Task requirements
Whenever a line below includes the word "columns", copy that line.

(Records contained in a dataset)
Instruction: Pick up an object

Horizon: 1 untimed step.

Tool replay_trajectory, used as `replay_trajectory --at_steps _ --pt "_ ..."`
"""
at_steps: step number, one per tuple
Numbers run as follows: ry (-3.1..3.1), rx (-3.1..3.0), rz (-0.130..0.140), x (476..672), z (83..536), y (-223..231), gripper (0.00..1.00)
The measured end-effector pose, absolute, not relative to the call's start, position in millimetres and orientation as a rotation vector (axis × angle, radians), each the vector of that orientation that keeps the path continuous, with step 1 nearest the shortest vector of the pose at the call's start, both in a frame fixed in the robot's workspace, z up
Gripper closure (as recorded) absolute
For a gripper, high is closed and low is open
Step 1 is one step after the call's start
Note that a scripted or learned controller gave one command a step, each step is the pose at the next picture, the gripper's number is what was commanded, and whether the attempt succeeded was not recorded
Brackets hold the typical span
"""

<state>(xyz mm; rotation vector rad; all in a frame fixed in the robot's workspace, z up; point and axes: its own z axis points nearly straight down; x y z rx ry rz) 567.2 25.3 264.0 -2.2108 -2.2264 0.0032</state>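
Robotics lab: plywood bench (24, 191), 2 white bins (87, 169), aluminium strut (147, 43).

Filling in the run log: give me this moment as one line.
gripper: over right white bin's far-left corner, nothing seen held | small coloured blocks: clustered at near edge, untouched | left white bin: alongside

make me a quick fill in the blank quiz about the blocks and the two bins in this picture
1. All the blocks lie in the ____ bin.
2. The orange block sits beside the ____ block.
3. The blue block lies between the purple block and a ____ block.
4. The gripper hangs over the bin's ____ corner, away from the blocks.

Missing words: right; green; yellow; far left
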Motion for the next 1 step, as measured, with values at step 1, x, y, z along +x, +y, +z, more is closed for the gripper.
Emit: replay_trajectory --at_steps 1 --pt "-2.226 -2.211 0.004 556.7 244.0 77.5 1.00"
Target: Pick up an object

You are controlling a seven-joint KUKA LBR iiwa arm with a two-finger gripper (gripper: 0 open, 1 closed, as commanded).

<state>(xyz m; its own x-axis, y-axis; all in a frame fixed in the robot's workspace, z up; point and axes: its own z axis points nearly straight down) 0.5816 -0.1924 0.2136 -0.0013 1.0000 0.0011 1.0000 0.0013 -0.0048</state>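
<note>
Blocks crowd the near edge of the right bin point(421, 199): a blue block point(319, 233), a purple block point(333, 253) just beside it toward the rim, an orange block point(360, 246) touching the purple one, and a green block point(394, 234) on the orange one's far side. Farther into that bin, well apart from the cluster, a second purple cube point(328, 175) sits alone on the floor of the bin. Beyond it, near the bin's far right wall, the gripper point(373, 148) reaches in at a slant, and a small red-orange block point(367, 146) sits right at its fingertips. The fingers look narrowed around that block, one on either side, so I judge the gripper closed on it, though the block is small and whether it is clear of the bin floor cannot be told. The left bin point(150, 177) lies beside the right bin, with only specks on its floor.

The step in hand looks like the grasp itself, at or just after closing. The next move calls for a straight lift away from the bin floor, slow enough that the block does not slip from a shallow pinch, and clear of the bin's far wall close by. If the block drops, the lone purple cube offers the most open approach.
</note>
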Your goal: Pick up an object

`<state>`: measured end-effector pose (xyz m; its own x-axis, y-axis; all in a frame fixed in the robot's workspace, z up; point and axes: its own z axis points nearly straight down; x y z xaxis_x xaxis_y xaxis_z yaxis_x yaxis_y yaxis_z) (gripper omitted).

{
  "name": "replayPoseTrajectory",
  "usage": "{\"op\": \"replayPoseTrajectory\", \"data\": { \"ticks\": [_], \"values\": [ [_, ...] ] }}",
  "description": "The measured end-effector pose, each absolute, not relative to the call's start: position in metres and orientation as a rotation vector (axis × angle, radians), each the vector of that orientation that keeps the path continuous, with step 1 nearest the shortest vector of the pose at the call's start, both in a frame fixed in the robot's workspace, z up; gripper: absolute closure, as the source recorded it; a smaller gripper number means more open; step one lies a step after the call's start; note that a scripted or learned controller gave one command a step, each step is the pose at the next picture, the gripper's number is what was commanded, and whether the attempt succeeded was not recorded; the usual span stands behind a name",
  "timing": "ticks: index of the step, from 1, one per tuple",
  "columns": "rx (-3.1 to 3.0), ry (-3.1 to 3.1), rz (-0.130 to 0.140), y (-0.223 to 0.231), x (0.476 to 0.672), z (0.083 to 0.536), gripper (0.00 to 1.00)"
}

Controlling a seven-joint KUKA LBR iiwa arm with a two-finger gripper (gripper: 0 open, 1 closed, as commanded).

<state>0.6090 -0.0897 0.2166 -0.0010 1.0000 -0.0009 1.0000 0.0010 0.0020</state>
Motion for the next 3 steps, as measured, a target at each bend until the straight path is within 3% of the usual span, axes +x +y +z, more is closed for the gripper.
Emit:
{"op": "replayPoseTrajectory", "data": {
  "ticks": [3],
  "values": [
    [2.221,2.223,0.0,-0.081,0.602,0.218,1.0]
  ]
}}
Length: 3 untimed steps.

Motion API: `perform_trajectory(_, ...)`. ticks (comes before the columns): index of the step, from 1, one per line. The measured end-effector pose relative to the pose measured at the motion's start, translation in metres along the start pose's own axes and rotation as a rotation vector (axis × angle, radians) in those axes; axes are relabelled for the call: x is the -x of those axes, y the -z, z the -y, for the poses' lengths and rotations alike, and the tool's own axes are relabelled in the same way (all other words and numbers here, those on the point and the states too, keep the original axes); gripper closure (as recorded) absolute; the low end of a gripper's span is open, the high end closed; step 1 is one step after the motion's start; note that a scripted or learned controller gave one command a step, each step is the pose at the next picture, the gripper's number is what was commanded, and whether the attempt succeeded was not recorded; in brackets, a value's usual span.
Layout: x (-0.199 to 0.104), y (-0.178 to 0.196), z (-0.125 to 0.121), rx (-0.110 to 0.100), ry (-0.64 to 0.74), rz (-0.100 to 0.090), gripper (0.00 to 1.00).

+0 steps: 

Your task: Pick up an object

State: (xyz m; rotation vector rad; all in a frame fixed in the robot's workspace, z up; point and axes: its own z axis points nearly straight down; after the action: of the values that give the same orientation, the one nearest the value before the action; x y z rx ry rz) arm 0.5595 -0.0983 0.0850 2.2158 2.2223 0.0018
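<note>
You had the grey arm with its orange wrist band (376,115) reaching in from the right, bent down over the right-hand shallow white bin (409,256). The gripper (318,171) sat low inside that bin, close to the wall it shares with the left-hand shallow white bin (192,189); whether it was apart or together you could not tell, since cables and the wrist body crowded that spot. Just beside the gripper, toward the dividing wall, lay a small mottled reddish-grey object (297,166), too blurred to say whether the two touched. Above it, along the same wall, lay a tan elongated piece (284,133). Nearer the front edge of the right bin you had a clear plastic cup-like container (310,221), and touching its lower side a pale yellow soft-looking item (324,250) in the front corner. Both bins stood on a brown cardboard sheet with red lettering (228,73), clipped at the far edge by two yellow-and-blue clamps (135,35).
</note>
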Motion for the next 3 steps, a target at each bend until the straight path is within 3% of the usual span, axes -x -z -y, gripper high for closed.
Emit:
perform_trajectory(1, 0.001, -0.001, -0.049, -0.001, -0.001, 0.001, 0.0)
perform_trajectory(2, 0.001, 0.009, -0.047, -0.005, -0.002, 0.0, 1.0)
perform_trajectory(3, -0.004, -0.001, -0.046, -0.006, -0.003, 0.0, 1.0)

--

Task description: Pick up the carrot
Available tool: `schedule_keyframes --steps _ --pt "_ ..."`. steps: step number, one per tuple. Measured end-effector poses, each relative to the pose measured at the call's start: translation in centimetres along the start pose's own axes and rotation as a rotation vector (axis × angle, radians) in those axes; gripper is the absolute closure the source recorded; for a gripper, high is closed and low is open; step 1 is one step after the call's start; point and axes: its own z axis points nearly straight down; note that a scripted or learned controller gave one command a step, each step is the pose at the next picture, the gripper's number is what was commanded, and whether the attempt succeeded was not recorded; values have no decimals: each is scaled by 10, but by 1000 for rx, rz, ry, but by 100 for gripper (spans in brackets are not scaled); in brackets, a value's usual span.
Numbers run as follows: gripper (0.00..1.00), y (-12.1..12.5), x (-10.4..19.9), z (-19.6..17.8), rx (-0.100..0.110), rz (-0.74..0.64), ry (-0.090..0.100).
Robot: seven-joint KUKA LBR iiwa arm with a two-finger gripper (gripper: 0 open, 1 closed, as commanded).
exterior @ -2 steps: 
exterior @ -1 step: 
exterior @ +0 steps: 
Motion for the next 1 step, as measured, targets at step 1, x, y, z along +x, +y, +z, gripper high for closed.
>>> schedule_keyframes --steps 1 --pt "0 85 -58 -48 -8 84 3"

Your response
  "columns": "rx (-3.1 to 3.0), ry (-3.1 to 3.1), rz (-0.130 to 0.140), y (-0.223 to 0.231), x (0.476 to 0.672), z (0.083 to 0.536), gripper (0.00 to 1.00)"
Motion API: `perform_trajectory(_, ...)`. ticks (comes before the columns): index of the step, from 1, one per line. The measured end-effector pose relative to the pose measured at the motion's start, translation in metres along the start pose's own axes and rotation as a rotation vector (axis × angle, radians) in those axes; axes are relabelled for the call: x is the -x of those axes, y the -z, z the -y, for the poses' lengths and rotations alike, and the tool's own axes are relabelled in the same way (all other words and numbers here, those on the point and the states too, keep the original axes); gripper closure (as recorded) absolute; the low end of a gripper's span is open, the high end closed; step 1 is one step after the motion's start; note that a scripted or learned controller gave one command a step, each step is the pose at the next picture, the gripper's number is what was commanded, and whether the attempt succeeded was not recorded; in brackets, a value's usual span.

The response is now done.